Aussichtspunkt in der westukrainischen Stadt Lwiw, vor dem Angriff Russlands. © Bernat Armangue/dpa

Lwiw ist die Stadt der Kunst, der Poesie und der Musik. Zugleich spürte man dort schon vor Jahren die Gewalt und das Blut eines ganzen Jahrhunderts. Die Kolumne.

Lwiw sieht aus wie Prag oder Wien, nur kleiner, kompakter, weniger pompös. Erst als ich damals dort war, verstand ich, dass hier das Herz Europas schlug. Die Stadt war auf die gleiche Weise kosmopolitisch wie andere aus dem Erbe von Österreich-Ungarn. Viel Bewegung, viele Sprachen, viele Menschen, viele Juden. Czernowitz war die Stadt der großen deutschsprachige Künstlerinnen und Künstler. Theater, Poesie, Musik, viele berühmte Autorinnen und Autoren lebten hier.

Meine Großeltern wuchsen dort auf, mein Großvater in Iwano-Frankiwsk und meine Großmutter in dem Dorf Perehinske bei Czernowitz. Als ich damals hinfuhr, um diese Orte zu sehen, traf mich ein heftiger Schmerz über all die Verluste, die dort spürbar waren. Bloodlands – so wie der Titel des Buches von Timothy Snyder, Blutland überall.

Ukraine: Zerstörung ist bis heute präsent

Das Blut der erschlagenen Juden, das Blut der Kriegsopfer, die Hungertoten, die Deportationen. Durch die Zeiten hindurch, das ganze Jahrhundert, Gewalt und Blut. Angerichtet von den Deutschen, den Russen, den Sowjets und ihren ukrainischen Helfern. Die gab es auch.

Als ich dort war, fehlten den Städten die Menschen, die sie geprägt hatten. Hier hatte sich das Zentrum der jüdischen Kultur befunden. Bis zur Shoa lebten Millionen Juden in der Region. Nur wenige haben überlebt, noch weniger sind dort geblieben.

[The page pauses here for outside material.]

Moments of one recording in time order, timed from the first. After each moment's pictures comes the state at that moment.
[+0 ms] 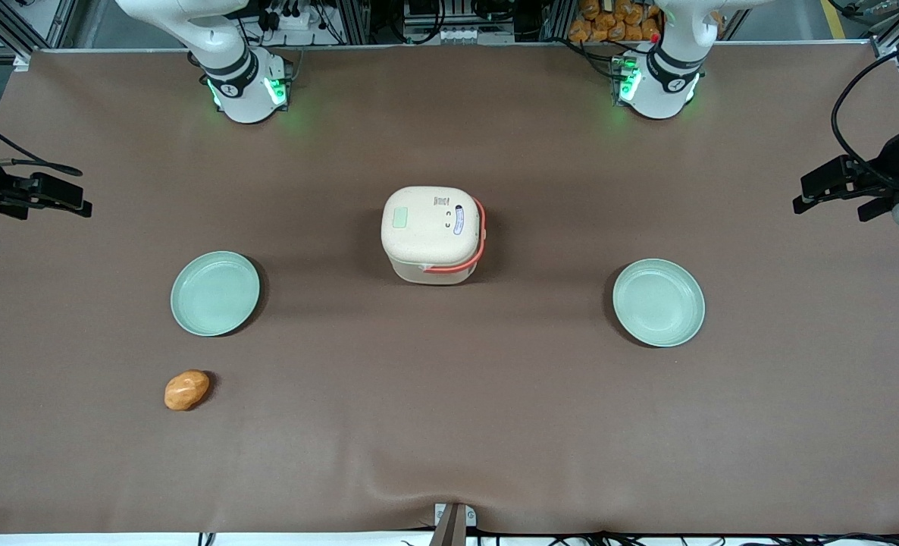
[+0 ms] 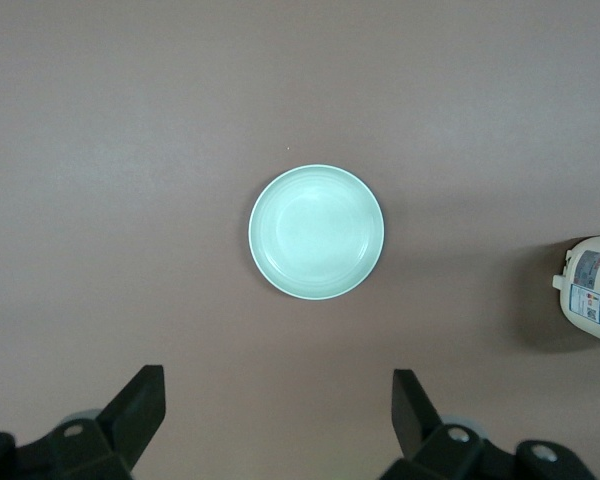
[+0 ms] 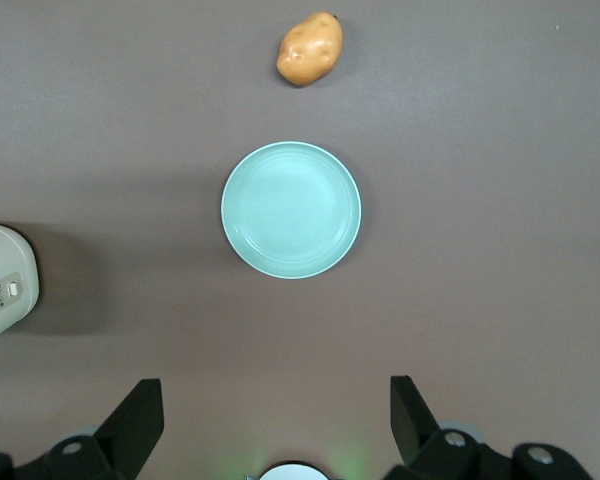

Die Zerstörung ist bis heute präsent. Aber auch der Aufbruch derer, die jetzt dort leben. Auf den großen Plätzen sah ich damals schon Autokorsos mit riesigen Europafahnen. Die Leute sagten immer wieder, sie seien Europäer, sie wollen Demokratie und sie wollen in die Europäische Union. Wo immer wir mit Leuten sprachen, weigerten sie sich, auf Russisch zu reden. Lieber Englisch mit Mühe als Russisch, die Sprache der einstigen Sowjetunion und dann die Sprache der permanenten Bedrohung. Das war 2008, also gut sechs Jahre vor der Annexion der Krim.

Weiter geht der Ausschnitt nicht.